**DATA SEGMENT:**
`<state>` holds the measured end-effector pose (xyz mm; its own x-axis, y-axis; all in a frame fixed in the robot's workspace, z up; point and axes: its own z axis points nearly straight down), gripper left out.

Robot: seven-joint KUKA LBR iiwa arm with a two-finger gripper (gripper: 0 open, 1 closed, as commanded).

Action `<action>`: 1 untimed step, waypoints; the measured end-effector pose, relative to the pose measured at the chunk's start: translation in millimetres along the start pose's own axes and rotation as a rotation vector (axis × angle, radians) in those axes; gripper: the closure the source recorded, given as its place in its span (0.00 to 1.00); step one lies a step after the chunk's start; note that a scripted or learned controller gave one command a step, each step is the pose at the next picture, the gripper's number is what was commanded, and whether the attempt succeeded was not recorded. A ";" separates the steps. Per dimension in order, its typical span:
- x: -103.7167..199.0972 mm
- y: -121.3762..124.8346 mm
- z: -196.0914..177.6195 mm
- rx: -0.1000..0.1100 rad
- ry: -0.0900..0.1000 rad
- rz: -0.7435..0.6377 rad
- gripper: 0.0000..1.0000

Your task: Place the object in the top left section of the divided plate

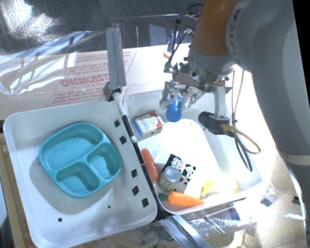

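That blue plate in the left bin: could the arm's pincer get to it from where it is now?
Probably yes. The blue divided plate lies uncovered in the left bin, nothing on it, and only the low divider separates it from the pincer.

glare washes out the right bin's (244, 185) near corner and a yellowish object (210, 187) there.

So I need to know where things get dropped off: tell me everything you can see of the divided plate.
The divided plate is light blue, looks like plastic, with rounded corners and a raised rim. Ridges split it into three sections: one large and two smaller. It lies flat and slightly turned on the floor of the left white bin, apart from the bin's walls. Nothing lies in its sections and nothing else touches it.
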<state>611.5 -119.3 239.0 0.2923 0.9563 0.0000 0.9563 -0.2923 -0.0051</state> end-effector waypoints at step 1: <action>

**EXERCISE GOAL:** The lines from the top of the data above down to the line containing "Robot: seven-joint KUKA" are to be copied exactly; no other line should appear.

**OUTPUT OF THE TASK:**
`<state>` holds the measured end-effector pose (xyz mm; its own x-axis, y-axis; all in a frame fixed in the robot's workspace, z up; point and axes: its own z axis points nearly straight down), gripper left out.

Robot: seven-joint KUKA LBR iiwa arm with a two-finger gripper (gripper: 0 open, 1 closed, as commanded).

The response is now complete.